Discovery of sulfadrug-pyrrole conjugates as carbonic anhydrase and acetylcholinesterase inhibitors


GÜMÜŞ M., Babacan S. N., Demir Y., SERT Y., KOCA İ., GÜLÇİN İ.

ARCHIV DER PHARMAZIE, cilt.355, sa.1, 2022 (SCI-Expanded) identifier identifier identifier

  • Yayın Türü: Makale / Tam Makale
  • Cilt numarası: 355 Sayı: 1
  • Basım Tarihi: 2022
  • Doi Numarası: 10.1002/ardp.202100242
  • Dergi Adı: ARCHIV DER PHARMAZIE
  • Derginin Tarandığı İndeksler: Science Citation Index Expanded (SCI-EXPANDED), Scopus, BIOSIS, CAB Abstracts, Chimica, EMBASE, International Pharmaceutical Abstracts, MEDLINE, Veterinary Science Database
  • Anahtar Kelimeler: acetylcholinesterase, carbonic anhydrase, enzyme inhibition, pyrrole-3-one, sulfa drug, SULFONAMIDES, ANTIOXIDANT, BIOACTIVITY, BEARING, DOCKING
  • Atatürk Üniversitesi Adresli: Evet

Özet

Human carbonic anhydrase (hCA) isoenzymes are zinc ion-containing, widespread metalloenzymes and they classically play a role in pH homeostasis maintenance. CA inhibitors suppress the CA activity and their usage has been clinically established as antiglaucoma agents, antiepileptics, diuretics, and in some other disorders. Alzheimer's disease (AD) is a slowly progressive neurodegenerative disorder and a fatal disease of the brain.
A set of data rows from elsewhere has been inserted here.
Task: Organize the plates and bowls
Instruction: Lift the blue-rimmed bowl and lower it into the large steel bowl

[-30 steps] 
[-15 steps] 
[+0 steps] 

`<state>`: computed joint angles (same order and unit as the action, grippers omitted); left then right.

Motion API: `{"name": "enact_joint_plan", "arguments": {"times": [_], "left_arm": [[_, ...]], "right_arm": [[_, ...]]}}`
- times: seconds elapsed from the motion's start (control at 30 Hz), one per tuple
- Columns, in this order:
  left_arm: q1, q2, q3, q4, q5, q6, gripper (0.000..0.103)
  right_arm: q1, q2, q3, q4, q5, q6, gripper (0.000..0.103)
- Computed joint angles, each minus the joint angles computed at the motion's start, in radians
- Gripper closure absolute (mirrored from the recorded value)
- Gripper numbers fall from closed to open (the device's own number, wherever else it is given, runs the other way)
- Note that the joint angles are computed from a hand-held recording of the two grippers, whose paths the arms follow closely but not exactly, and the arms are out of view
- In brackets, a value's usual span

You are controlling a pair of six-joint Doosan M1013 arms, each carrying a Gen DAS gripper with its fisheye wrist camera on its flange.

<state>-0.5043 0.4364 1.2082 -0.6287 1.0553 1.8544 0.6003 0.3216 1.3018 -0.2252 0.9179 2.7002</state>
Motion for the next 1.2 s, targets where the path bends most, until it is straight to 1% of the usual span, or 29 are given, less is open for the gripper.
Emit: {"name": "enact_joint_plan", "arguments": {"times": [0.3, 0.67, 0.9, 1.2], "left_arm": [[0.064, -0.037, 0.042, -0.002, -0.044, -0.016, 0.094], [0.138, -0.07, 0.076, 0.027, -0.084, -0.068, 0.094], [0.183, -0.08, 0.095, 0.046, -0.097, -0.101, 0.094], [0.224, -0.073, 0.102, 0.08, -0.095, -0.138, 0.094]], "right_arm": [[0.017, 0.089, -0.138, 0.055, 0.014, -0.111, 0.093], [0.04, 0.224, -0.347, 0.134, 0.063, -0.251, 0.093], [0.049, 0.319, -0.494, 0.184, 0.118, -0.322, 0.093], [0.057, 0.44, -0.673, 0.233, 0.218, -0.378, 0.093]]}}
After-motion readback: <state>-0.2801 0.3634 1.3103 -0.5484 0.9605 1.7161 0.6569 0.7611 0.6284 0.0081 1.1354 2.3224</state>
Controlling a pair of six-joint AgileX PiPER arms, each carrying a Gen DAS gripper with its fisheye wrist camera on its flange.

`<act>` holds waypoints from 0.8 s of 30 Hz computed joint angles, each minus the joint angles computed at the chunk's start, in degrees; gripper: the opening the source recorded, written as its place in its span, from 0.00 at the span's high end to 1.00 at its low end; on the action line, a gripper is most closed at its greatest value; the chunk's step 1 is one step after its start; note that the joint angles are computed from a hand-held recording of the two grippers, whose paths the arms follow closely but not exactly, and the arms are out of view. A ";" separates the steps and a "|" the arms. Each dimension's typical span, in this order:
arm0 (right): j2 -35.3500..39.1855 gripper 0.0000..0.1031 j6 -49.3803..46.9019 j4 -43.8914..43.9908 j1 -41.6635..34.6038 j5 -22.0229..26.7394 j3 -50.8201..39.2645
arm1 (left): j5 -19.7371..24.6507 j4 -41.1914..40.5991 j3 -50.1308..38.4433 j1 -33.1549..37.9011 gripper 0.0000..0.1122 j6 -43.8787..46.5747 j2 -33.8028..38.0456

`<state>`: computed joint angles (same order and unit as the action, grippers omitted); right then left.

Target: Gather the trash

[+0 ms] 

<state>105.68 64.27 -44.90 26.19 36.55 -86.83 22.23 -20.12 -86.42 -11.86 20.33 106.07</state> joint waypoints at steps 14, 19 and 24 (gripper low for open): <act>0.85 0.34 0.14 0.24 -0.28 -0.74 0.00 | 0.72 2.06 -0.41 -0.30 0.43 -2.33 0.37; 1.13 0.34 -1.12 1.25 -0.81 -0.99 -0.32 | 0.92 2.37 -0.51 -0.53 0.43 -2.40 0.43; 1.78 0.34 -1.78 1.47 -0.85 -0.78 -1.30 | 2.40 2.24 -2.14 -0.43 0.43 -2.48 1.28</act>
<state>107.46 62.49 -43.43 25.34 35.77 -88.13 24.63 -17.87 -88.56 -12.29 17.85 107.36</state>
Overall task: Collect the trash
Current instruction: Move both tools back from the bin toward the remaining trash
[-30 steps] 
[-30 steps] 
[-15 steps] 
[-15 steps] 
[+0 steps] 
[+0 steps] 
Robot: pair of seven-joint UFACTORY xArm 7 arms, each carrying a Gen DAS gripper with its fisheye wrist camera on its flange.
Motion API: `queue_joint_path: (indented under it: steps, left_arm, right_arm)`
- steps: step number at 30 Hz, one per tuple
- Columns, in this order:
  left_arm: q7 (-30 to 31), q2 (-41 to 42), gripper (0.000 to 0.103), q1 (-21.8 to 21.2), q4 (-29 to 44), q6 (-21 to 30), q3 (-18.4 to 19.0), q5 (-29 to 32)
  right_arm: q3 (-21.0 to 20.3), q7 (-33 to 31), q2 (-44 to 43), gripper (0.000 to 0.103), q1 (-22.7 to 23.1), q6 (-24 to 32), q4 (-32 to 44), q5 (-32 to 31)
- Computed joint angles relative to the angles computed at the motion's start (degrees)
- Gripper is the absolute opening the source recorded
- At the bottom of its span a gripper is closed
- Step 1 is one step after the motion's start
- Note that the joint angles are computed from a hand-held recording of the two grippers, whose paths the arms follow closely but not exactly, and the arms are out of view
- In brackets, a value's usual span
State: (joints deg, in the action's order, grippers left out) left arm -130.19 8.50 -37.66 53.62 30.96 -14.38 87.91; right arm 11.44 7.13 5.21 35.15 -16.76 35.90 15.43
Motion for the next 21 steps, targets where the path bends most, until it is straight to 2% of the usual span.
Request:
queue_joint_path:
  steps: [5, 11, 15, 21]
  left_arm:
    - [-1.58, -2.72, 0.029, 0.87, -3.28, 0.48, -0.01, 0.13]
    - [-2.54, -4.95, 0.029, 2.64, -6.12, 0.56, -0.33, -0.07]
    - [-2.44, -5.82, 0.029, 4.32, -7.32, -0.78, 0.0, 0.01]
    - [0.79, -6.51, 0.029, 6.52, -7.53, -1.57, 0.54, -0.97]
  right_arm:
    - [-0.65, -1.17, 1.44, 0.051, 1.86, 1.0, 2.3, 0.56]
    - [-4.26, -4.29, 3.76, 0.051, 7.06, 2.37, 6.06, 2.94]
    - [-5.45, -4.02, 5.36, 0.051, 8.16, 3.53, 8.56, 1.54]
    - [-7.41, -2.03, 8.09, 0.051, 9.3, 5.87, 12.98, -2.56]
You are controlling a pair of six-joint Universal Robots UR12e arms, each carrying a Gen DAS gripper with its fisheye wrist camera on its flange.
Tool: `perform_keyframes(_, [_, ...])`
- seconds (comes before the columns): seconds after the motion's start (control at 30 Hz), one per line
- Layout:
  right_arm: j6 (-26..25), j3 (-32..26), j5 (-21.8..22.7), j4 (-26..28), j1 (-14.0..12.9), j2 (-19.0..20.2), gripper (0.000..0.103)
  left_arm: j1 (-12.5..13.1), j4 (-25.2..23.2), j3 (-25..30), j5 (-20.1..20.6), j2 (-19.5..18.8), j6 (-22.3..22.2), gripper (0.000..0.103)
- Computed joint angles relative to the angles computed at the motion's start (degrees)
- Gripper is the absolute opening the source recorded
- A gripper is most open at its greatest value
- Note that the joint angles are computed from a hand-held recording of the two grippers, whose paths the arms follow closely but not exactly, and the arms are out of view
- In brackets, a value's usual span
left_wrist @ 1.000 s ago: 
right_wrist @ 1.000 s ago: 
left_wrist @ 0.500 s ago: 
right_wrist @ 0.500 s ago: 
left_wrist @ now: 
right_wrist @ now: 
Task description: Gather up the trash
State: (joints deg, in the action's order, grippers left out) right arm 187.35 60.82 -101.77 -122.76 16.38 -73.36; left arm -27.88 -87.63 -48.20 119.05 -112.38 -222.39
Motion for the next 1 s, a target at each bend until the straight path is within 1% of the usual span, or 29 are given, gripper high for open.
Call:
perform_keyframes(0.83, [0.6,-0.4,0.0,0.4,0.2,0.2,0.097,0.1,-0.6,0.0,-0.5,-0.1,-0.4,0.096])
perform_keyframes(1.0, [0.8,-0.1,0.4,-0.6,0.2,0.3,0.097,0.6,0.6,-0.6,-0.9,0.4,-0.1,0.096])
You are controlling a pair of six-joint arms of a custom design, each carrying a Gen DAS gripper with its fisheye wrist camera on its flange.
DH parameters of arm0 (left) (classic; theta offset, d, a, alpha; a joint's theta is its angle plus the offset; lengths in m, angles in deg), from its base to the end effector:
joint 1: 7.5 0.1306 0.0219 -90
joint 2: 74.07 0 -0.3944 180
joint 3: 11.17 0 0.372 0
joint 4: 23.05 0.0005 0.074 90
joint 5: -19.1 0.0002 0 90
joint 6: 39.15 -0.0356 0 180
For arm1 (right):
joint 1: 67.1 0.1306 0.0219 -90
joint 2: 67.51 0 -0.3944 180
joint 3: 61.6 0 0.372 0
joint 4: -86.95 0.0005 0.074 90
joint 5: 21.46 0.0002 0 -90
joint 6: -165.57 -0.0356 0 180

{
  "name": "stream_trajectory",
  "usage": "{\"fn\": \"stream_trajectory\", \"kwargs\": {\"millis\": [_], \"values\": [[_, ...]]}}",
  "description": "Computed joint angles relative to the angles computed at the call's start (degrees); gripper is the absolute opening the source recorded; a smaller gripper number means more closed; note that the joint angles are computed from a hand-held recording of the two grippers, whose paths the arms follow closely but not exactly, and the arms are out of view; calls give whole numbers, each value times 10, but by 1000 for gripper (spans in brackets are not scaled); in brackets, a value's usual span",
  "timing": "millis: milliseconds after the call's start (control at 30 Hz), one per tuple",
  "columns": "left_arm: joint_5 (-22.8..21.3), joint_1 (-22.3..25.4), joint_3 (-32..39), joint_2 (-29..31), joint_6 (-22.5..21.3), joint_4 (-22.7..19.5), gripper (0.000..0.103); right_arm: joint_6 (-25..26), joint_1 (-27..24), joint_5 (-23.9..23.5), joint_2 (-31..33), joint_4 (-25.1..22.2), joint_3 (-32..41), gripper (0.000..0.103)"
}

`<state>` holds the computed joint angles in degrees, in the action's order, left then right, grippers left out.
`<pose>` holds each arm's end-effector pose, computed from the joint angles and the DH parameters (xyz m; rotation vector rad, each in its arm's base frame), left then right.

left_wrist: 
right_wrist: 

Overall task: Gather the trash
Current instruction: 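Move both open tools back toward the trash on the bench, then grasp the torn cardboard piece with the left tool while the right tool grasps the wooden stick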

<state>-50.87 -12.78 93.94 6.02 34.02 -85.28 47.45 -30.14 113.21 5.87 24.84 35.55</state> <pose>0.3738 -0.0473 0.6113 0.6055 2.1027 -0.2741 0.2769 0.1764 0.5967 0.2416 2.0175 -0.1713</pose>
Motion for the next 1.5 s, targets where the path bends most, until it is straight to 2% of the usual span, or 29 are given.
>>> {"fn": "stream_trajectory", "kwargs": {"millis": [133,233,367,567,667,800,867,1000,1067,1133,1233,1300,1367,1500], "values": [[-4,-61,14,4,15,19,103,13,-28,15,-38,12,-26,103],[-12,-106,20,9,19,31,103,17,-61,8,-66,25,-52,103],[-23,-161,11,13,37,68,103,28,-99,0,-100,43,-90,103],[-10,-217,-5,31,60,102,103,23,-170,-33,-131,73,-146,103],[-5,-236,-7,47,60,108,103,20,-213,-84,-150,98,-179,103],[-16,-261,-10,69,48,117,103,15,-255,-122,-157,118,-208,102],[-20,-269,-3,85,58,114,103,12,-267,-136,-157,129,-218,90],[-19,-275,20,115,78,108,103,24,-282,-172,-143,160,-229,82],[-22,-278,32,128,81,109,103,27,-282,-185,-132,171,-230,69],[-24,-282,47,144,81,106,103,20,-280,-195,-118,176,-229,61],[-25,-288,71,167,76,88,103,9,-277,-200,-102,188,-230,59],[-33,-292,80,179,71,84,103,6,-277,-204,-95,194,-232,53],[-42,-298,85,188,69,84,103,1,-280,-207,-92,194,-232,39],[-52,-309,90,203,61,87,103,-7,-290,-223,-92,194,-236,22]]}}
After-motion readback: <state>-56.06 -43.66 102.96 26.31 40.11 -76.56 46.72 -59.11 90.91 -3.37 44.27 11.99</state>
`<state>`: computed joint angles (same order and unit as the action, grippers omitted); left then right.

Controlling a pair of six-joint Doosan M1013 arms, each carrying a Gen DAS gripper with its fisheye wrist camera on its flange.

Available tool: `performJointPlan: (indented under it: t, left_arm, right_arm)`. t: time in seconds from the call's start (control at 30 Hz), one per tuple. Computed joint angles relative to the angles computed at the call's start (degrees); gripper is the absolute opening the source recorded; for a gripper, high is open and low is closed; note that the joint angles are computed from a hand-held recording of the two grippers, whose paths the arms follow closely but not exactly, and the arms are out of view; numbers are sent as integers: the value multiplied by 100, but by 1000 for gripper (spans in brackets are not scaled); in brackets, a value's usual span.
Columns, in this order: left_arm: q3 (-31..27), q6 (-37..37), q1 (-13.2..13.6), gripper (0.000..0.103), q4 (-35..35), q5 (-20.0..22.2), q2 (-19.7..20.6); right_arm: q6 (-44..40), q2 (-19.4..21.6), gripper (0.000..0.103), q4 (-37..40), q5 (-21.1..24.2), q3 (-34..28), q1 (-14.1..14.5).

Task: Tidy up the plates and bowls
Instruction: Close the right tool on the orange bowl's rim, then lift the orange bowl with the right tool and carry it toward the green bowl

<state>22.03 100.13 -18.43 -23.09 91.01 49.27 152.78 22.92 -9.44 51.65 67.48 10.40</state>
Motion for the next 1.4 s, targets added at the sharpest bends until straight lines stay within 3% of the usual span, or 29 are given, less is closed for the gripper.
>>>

An advanced method to cure AD includes the strategy to design acetylcholinesterase (AChE) inhibitors. A novel series of pyrrole-3-one derivatives containing sulfa drugs (5a-i) were determined to be highly potent inhibitors for AChE and hCA I and hCA II (inhibitory constant [K-i] values are in the range of 6.50 +/- 1.02-37.46 +/- 4.12 nM, 1.20 +/- 0.19-44.21 +/- 1.09 nM, and 8.93 +/- 1.58-46.86 +/- 8.41 nM for AChE, hCA I, and hCA II, respectively). The designed compounds often show a more effective inhibition than the chemicals used as the standard. Among these compounds, 5f was the most effective compound against hCA I, and compound 5e was the most effective compound against hCA II. It was determined that compound 5c was the most effective inhibitor for AChE.